The first series of Ex on the Beach Poland was announced by MTV Poland on 17 October 2016. The show was confirmed to take place on the island of Hvar, Croatia. The first contestant whose identity was announced was Wojtek Gola, Warsaw Shore cast member. The official list of cast members was released on 24 October 2016 and includes four single boys: Wojtek Gola, Adam Zając, Michał Spała and Dawid Ambro; as well as four single girls: Jola Mróz, Marta Różańska, Sandra Sarapata and Joanna Kościak. The show premiered on 7 November 2016.

=== Series 2 (2017) ===

The second series of the show was announced on 6 March 2017. The series began airing on 10 April 2017. Ahead of the premiere it was confirmed that the series would be filmed on the island of Hvar, Croatia. The first contestant whose identity was announced was Warsaw Shore star Piotr Polak. The official list of cast members was released on 27 March 2017 and includes four single boys: Piotr Polak, Damian Graf, Jacob Urbanowicz and Filip Ćwiek; as well as four single girls: Lena Bator, Martyna "Mała" Chmielewska, Kornelia Anna and Patrycja Dillinger. With the announcement of the line-up it was confirmed that Ex on the Beach Poland cast member and star of the first series, Jola Mróz, would be making her return as an ex alongside star Piotr Polak. Warsaw Shore cast member Magda Pyznar was also confirmed to be taking part in the series featuring as an ex.

=== Series 3 (2017) ===

The third series of the show was announced on 12 October 2017. The series began airing on 30 October 2017. Ahead of the premiere it was confirmed that the series would be filmed on Cyprus. The first contestant whose identity was announced was Warsaw Shore star Alan Kwieciński and Marta Hrycyk, who appeared on the fourth series of Warsaw Shore: Summer Camp as a guest and close friend of Warsaw Shore cast member Damian Zduńczyk. The official list of cast members was released on 25 October 2017 and includes four single boys: Alan Kwieciński, Denis Ilbeyli, Hubert Korczak and Norbert Hawryluk; as well as four single girls: Alicja Nikola "Nicki Queen" Kolasińska, Joanna Kasprzyk, Marta Hrycyk and Monika "Esmeralda" Godlewska. Ahead of the launch of the new series, it was confirmed that Series 2 cast member Hubert Korczak would be returning for the third series as main cast.
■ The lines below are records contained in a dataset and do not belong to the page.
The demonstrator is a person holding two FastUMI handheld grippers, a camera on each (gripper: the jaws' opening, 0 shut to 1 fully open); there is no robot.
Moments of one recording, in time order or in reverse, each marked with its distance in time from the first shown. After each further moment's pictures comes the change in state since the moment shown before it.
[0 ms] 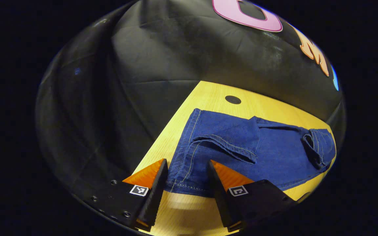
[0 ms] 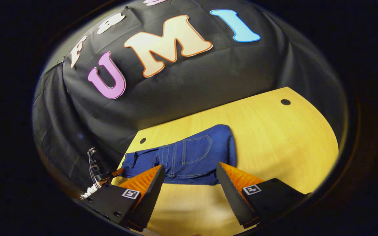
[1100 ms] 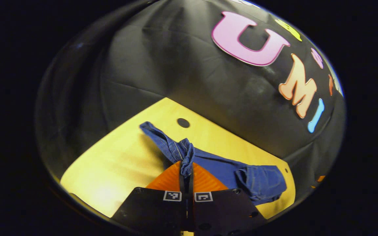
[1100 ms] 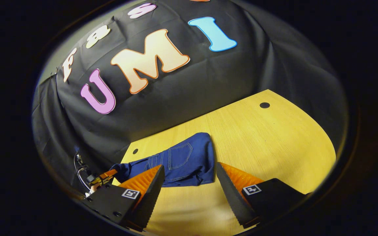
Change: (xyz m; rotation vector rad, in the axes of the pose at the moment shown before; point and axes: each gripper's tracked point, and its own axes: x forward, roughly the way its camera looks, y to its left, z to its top) left arm -0.051 -0.061 0.042 -0.298 -0.138 -0.358; right arm -0.043 -0.050 0.024 0.079 -0.073 -0.031
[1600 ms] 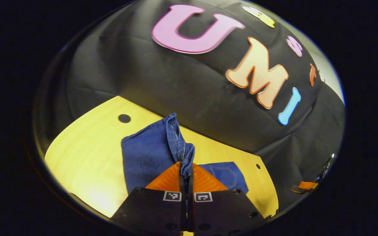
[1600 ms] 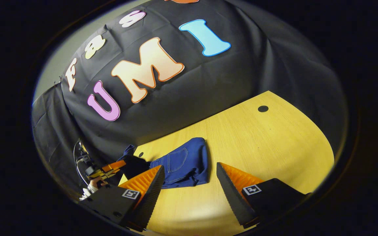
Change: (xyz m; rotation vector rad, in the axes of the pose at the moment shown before) left arm -0.002 -0.201 -0.016 0.081 0.038 -0.159; right arm -0.019 -0.060 0.031 -0.001 0.019 0.089
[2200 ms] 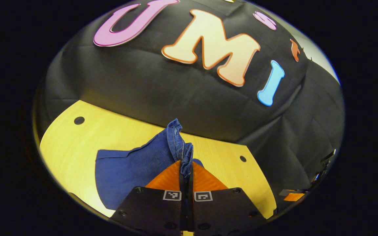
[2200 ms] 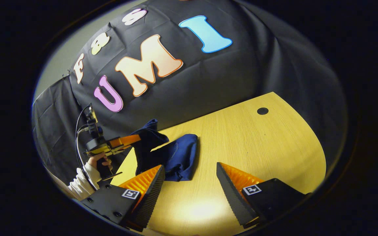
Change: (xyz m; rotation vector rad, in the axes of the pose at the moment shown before) left arm 0.066 -0.142 -0.061 0.139 0.096 -0.045; right arm -0.005 -0.053 0.007 -0.063 0.057 0.089
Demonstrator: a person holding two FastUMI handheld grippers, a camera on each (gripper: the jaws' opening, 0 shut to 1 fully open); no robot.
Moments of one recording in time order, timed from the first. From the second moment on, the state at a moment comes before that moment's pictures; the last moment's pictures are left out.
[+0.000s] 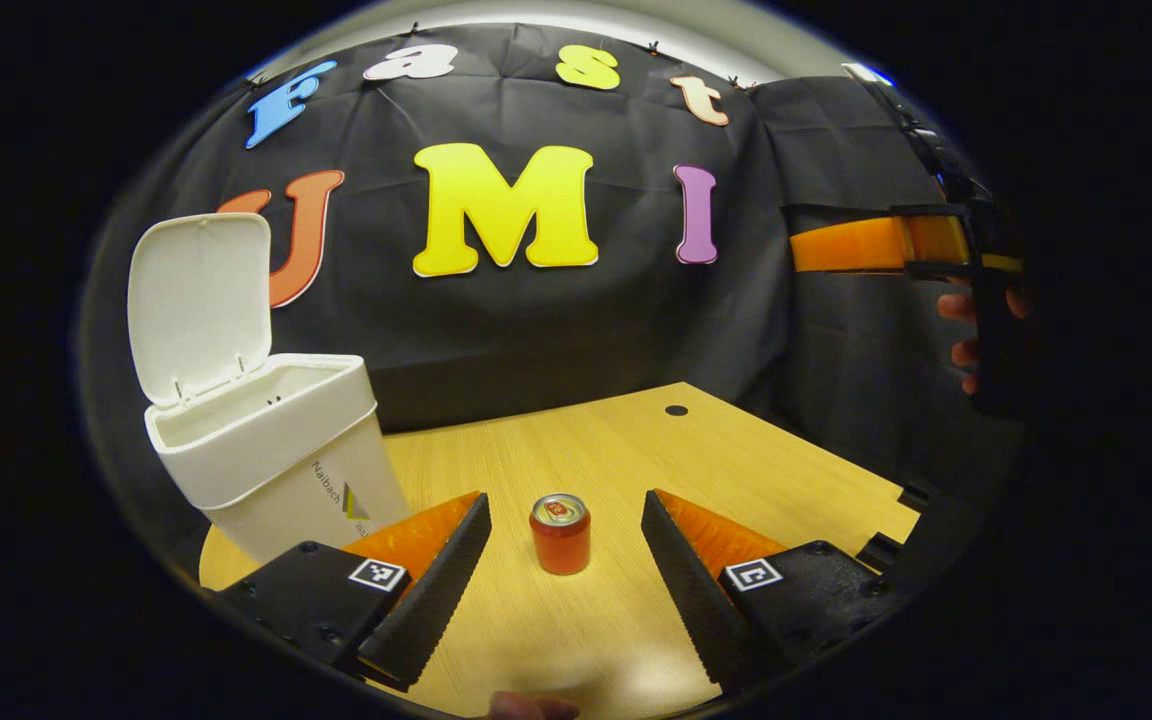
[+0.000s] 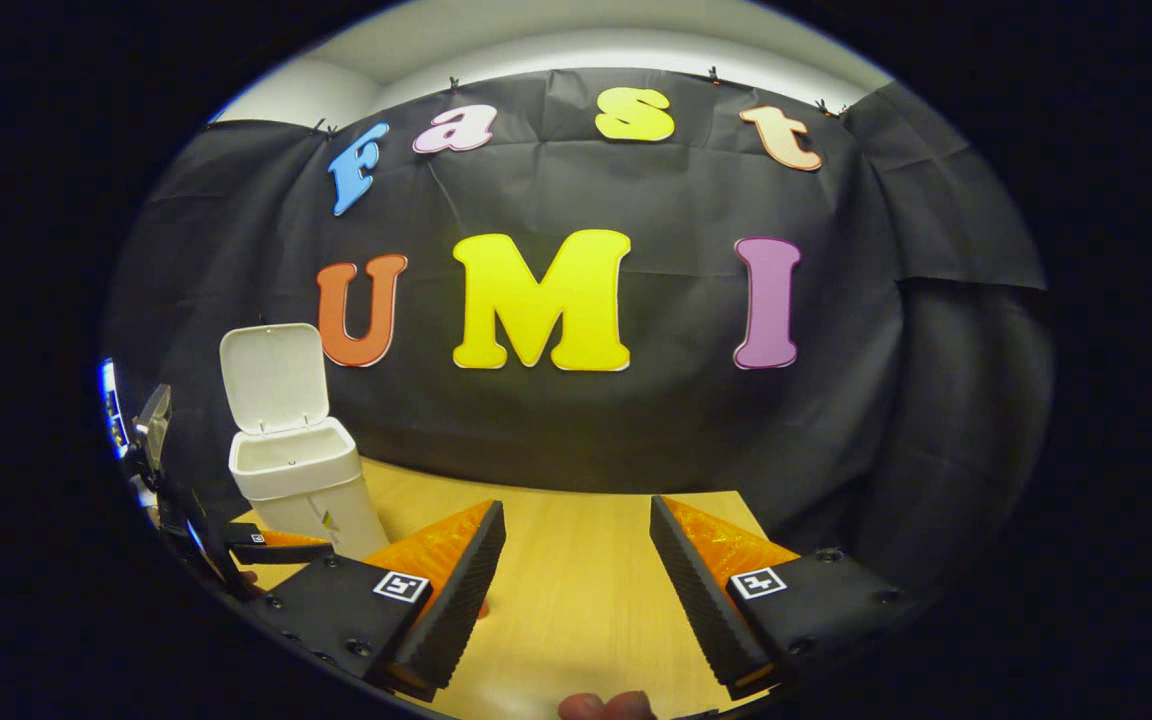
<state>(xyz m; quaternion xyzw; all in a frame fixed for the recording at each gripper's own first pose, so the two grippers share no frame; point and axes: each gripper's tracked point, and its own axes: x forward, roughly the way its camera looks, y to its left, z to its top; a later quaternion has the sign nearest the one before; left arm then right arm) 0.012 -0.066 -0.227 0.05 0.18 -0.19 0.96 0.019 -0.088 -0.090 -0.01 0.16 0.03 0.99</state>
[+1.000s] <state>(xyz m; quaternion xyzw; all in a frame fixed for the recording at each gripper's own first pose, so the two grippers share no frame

Warsaw Shore cast member Damian Zduńczyk was also confirmed to be taking part in the series featuring as an ex.

=== Series 4 (2018) ===

The fourth series of the show was announced on 21 August 2018. The series began airing 17 September 2018. Ahead of the premiere it was confirmed that the series would be filmed once again on Cyprus. The first contestant whose identity was announced was two Warsaw Shore stars Anna "Duża" Ryśnik and Bartek Barański. The official list of cast members was released on 31 August 2018 and includes four boys: Bartek Barański, Bartek "Gimi" Gimiński, Kasjusz "Don Kasjo" Życiński and Maciej Rataj; as well as four girls: Anastasiya Yandaltseva, Anna "Duża" Ryśnik, Ewa Piekut and Ismena Stelmaszczyk. With the announcement of the line-up it was confirmed that Ex on the Beach Poland cast member and star of the first series, Dawid Ambro, would be making his return as an ex alongside star Ismena Stelmaszczyk.